> **Problem statement**: Tally how many lines in the material include the word "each", then give that figure by itself.

***

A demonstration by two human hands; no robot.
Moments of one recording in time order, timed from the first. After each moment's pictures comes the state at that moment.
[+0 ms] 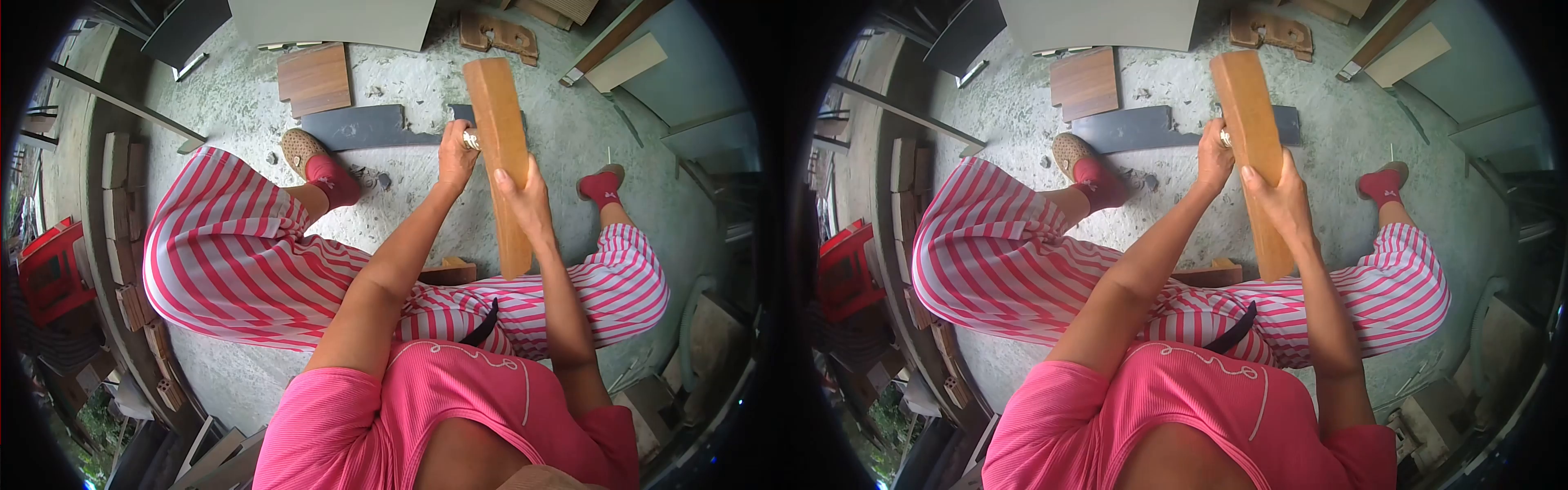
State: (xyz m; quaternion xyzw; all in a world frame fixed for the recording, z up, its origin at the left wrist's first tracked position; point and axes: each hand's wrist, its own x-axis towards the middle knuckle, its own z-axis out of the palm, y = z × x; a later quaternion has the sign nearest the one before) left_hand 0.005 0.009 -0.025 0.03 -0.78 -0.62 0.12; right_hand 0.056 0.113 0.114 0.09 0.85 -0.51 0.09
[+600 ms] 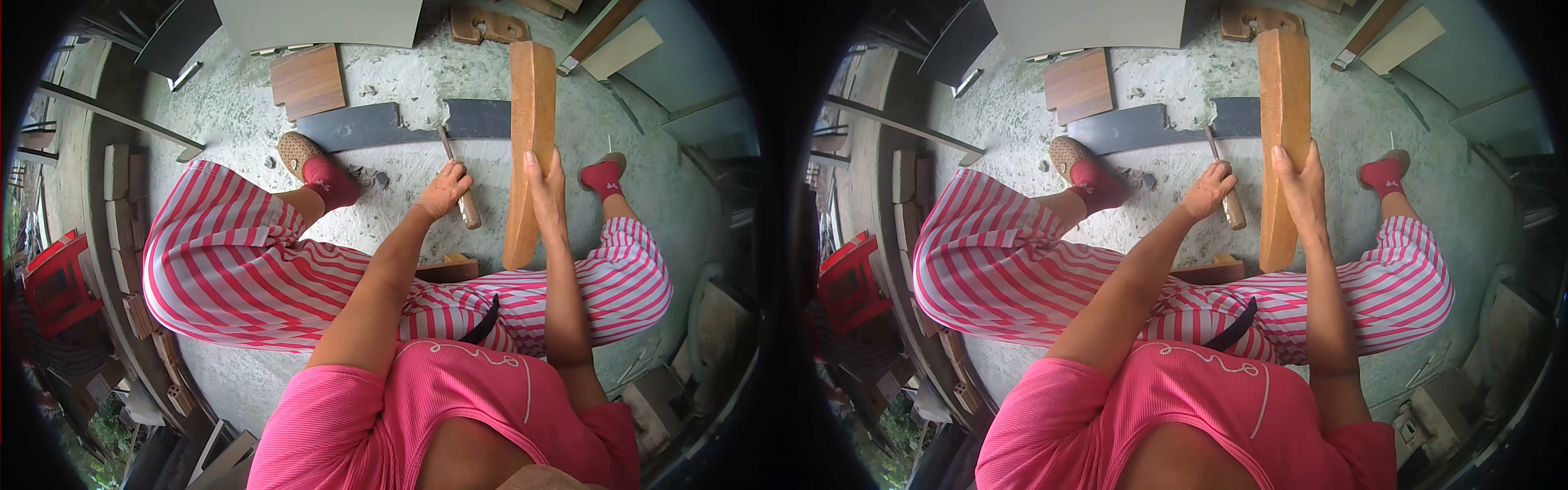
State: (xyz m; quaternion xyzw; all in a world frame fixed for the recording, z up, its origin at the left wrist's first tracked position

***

> **Answer area**: 2